Victor Davis Hanson, farmer, philosopher, and poet, describes the land as the nursery, not merely the breadbasket, of our nation. More than merely producing food, the land yields education—teaching us to be good citizens, people of compassion and integrity who are able to live with the tension between reason and faith.
This morning, in the wake of two more mass shootings in our nation, I agree with Hanson when he writes of our country, We are parched and hungry in our quandary over how to be the good citizen—who the Greeks…said was ultimately the real, the only harvest of the soil.1
The fields around us produce corn and beans, but they also yield good citizens—people of faith who give their all to the work of tending the land, but who ultimately recognize that every last bit of it is in God’s hands.
The farmer…solved uniquely the age-old Western dilemma between reason and faith, Hanson writes, by using his reason and intellect to husband and direct the mystical world of plants, even as he accepted the limits of reason by experiencing every day a process that was ultimately unfathomable.2
Can this parable help us recognize the treasure all around us in this place? The ways in which God’s purposes for this beloved world can be seen in the black, fertile soil (a gift entrusted to us to care for, but nothing we can ultimately own); in the rows and rows of crops (that we plant, but that God grows); and in the people who love the land even when it’s not profitable to do so? How might this treasure we’ve found speak to a hurting world?
The kingdom of heaven is like treasure hidden in a field, where reason meets its limits and faith recognizes the mystery of growth and harvest, life and death, love and loss, in this world God calls good. In the face of such hatred and violence in our world, can we give our all to the work of making things right (even when it costs us something to do so), while also recognizing that we are ultimately dependent on God to grow row after row of new hope beyond despair?
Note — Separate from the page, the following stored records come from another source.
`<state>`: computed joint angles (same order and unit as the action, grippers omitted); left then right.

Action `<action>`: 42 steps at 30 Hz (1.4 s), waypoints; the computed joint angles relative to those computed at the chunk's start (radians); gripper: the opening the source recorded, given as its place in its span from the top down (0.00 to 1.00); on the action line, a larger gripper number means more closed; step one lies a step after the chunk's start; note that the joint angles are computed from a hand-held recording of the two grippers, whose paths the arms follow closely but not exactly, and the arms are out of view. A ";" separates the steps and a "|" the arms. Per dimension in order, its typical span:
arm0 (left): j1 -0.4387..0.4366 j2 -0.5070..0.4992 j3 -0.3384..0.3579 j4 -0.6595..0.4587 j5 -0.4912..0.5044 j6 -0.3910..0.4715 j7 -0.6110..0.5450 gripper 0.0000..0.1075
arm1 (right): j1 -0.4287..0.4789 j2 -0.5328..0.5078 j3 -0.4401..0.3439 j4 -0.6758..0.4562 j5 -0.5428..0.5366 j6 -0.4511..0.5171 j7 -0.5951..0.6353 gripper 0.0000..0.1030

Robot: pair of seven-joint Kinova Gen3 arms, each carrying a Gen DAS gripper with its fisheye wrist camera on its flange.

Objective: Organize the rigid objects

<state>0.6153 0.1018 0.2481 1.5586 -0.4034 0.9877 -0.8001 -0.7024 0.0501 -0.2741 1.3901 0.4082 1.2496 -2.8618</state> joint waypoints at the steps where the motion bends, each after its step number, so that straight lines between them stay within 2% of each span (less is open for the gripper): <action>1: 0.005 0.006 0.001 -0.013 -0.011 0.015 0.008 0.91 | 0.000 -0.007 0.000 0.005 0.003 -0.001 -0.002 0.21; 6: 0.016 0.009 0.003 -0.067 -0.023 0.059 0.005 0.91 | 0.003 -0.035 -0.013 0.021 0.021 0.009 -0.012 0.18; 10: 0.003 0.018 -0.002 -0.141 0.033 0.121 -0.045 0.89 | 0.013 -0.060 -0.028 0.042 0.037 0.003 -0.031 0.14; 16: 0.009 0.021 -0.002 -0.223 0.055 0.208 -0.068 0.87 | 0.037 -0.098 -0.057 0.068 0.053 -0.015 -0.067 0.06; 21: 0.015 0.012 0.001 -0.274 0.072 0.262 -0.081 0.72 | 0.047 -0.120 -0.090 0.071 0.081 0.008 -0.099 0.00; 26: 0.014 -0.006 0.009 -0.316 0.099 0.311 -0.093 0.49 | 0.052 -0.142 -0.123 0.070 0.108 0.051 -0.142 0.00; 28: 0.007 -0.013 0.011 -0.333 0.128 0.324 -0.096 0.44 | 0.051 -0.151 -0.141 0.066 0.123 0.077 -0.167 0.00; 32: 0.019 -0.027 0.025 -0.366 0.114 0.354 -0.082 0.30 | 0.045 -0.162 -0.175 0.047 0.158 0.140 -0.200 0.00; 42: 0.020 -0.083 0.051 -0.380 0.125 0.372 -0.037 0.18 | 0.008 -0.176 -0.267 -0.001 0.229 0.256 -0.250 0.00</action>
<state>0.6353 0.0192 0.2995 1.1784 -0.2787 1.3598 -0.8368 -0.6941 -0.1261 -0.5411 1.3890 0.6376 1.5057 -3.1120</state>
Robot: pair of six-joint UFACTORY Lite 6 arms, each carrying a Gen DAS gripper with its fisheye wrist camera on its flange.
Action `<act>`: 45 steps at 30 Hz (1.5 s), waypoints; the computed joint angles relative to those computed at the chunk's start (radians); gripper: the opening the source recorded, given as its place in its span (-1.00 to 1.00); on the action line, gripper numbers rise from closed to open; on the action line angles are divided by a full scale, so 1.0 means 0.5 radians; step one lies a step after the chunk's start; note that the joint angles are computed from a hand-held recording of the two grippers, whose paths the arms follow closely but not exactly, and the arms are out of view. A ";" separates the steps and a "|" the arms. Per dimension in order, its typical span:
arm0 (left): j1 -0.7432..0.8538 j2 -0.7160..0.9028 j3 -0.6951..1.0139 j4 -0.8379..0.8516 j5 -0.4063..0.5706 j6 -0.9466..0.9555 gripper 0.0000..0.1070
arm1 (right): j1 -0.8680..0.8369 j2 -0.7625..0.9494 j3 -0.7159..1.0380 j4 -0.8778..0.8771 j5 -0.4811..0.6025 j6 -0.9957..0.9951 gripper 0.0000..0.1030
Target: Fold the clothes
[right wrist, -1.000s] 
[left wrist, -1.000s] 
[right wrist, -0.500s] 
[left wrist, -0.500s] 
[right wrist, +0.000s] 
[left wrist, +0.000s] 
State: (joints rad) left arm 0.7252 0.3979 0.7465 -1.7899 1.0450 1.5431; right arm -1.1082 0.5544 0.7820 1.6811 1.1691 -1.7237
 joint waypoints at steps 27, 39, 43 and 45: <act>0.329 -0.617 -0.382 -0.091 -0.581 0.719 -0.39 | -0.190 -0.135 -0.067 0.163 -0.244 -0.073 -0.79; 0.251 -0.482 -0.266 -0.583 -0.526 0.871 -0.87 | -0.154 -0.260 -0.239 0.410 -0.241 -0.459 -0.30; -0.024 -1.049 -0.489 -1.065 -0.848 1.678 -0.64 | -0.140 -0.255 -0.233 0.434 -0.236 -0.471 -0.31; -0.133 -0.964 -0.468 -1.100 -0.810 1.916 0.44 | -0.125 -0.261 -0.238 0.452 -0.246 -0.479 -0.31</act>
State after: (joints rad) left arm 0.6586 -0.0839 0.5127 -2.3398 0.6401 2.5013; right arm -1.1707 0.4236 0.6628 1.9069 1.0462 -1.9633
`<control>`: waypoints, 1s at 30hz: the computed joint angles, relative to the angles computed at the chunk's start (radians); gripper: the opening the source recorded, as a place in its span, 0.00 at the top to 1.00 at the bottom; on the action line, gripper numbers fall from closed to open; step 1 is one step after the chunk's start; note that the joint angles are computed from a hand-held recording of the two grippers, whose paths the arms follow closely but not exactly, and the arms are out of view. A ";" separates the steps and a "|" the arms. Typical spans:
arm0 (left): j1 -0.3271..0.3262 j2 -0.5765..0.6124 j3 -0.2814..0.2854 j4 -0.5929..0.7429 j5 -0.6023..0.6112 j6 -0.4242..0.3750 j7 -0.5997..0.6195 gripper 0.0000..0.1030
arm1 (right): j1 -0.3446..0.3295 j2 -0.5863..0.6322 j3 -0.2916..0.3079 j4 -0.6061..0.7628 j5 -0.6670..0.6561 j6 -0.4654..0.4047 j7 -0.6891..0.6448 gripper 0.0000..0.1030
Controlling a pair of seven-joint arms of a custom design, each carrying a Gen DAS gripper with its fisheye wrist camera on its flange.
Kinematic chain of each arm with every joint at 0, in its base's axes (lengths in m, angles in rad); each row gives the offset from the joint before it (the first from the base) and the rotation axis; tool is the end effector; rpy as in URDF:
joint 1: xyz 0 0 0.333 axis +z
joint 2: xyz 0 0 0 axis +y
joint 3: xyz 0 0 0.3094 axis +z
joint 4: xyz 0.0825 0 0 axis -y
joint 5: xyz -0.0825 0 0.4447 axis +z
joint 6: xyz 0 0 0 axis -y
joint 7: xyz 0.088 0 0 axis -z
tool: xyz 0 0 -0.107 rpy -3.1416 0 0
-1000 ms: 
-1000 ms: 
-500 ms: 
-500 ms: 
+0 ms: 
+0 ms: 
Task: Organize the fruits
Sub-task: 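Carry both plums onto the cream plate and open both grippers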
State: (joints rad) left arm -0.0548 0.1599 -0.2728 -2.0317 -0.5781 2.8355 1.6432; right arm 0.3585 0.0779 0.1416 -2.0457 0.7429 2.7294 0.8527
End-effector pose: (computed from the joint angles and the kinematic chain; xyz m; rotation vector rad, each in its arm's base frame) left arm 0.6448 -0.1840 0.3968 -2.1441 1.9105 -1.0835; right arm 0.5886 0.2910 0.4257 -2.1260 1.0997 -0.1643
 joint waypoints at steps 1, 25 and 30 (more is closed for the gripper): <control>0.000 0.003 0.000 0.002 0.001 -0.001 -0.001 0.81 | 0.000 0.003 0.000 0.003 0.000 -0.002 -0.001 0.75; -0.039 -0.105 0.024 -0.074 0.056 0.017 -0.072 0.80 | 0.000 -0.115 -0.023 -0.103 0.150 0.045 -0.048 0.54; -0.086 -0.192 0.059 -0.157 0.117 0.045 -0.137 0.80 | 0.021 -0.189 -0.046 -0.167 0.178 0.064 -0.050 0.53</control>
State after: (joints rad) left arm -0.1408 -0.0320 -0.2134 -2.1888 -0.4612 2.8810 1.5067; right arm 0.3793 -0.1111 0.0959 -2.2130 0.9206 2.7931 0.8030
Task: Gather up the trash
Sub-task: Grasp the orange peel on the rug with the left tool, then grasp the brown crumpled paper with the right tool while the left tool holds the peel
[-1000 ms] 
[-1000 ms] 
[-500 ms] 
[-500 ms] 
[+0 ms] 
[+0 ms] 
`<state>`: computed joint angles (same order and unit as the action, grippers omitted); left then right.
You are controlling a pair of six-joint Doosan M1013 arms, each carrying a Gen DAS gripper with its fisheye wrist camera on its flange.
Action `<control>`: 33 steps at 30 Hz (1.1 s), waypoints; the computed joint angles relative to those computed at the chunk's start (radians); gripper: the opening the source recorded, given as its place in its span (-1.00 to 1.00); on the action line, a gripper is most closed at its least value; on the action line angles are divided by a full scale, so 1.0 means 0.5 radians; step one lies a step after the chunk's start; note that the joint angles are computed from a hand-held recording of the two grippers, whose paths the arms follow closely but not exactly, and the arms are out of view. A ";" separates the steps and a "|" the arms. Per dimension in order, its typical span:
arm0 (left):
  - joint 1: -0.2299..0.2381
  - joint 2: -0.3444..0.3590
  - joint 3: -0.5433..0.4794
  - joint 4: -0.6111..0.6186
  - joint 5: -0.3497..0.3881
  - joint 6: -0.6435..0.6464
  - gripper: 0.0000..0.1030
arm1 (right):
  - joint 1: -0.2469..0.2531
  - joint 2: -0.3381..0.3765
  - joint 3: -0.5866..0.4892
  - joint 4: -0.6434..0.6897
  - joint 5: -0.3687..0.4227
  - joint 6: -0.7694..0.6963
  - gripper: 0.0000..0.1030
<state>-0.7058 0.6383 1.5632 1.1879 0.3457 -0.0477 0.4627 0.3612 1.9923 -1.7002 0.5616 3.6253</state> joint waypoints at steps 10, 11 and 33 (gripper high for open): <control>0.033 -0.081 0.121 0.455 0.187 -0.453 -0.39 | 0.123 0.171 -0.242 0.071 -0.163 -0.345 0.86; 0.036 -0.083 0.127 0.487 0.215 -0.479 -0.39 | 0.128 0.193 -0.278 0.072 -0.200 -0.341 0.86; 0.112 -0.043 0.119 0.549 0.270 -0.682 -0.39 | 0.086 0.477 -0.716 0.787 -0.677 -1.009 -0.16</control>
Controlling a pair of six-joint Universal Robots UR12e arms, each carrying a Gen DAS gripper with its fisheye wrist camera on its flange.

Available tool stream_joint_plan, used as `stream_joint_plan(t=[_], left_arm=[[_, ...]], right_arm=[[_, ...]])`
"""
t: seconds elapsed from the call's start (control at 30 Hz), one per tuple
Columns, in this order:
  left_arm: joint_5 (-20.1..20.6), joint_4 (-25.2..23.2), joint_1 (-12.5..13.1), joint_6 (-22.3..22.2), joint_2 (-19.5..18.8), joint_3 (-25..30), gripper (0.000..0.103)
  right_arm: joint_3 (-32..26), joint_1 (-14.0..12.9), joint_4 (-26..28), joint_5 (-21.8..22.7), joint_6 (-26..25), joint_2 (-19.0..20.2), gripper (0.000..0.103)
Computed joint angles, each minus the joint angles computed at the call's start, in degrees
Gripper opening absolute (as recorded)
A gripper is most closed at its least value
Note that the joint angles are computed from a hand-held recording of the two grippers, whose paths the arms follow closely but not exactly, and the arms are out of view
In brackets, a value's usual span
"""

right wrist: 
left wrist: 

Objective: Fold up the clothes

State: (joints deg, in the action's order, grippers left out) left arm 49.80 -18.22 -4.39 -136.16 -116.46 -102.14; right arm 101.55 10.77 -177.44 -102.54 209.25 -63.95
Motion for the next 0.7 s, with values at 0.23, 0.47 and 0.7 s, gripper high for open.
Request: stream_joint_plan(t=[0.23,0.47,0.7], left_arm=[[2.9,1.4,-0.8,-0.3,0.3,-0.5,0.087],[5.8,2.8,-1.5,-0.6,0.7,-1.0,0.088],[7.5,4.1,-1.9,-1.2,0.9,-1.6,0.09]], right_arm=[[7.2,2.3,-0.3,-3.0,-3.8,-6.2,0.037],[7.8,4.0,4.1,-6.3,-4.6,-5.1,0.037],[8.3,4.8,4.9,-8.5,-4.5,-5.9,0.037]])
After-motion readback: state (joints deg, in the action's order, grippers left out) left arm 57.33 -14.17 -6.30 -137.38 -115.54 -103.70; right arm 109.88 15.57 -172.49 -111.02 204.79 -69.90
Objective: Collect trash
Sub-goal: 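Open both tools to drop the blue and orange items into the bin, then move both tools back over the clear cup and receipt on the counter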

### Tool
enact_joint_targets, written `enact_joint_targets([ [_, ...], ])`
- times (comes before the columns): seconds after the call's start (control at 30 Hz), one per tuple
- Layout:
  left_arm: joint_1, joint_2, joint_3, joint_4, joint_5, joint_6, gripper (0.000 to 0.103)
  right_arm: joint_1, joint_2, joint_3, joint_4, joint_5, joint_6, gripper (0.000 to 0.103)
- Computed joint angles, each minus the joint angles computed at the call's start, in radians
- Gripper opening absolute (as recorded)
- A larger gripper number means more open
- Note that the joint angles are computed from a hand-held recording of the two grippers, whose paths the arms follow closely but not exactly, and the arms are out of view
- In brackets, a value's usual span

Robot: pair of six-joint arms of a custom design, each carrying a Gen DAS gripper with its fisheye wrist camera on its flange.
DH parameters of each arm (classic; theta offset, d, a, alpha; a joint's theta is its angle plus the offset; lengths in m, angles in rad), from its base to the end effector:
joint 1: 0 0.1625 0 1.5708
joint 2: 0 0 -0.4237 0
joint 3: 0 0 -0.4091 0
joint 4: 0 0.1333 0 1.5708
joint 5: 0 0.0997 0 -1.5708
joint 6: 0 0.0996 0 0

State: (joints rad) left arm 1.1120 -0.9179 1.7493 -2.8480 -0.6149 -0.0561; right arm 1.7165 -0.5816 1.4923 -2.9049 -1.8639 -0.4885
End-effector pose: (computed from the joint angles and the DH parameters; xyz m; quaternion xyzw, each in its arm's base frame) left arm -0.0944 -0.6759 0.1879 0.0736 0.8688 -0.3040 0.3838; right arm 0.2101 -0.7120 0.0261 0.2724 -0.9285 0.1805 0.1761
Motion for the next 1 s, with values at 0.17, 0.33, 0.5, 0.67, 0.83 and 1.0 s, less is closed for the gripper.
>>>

In his joy, the one who finds the treasure goes and sells all that he has and buys that field. The land is a treasure, worthy of joyful risk-taking. So, too, the kingdom of heaven.
Must we sell all that we have to follow Jesus wholeheartedly? Maybe not. But might we be willing to do so, recognizing that there is nothing of more value than the love of God in Christ Jesus?
Might we dig down into the soil and know that our hands are holding treasure? Might we gather what the land has produced—through a process that is ultimately unfathomable—and know that our hands are holding treasure?
Might we embrace our child, our friend, our neighbors near and far, and know that we’re holding treasure? Might we experience even the floods and droughts of life, when we cannot produce as we wish we could, as times of treasure? Times of ultimately unfathomable love, even in the midst of loss?
I give thanks to God for treasures hidden in the fields that surround us here, for treasure hidden in all of you, for the ways in which the kingdom of heaven is rooted and grows in this place.
With the trees of the forest, with the heavens and the earth, with the seas and the fields, let us sing for joy even in the midst of the struggle, trusting God to produce, through us, abundant life for all. Amen.
*** As we sang the hymn of the day following the sermon, I was so moved by the fourth stanza of For the Beauty of the Earth. Because we were using a recording, the text varied from what is contained in our hymnal…and something about these words, on this day, brought me to tears:
For Thy church which evermore lifts her lowly hands above, offering up on every shore her pure sacrifice of love. Lord of all to thee we raise this our hymn of grateful praise.
You can listen to the hymn here: https://www.youtube.com.
1, 2 The Land Was Everything: Letters from an American Farmer by Victor Davis Hanson. (Please note: this book was published in 2000. I appreciate his words that I’ve quoted here, but I am by no means endorsing his views on other matters.)